• [What the task asks]:
Extract the listing in its entirety, keeping each line identical to the original.

• [Source data]:
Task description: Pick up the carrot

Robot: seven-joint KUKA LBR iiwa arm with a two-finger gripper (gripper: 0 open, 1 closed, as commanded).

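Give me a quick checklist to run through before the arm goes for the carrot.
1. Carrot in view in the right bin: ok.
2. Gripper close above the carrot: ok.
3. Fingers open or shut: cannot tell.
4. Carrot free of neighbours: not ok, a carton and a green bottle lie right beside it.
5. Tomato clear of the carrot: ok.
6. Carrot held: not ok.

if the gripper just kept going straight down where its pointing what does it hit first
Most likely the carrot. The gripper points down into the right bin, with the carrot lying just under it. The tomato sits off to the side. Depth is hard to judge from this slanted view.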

• [Solution to this problem]:
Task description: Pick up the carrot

Robot: seven-joint KUKA LBR iiwa arm with a two-finger gripper (gripper: 0 open, 1 closed, as commanded).

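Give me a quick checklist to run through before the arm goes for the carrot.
1. Carrot in view in the right bin: ok.
2. Gripper close above the carrot: ok.
3. Fingers open or shut: cannot tell.
4. Carrot free of neighbours: not ok, a carton and a green bottle lie right beside it.
5. Tomato clear of the carrot: ok.
6. Carrot held: not ok.

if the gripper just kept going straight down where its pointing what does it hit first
Most likely the carrot. The gripper points down into the right bin, with the carrot lying just under it. The tomato sits off to the side. Depth is hard to judge from this slanted view.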

The output is finished and nothing more is needed.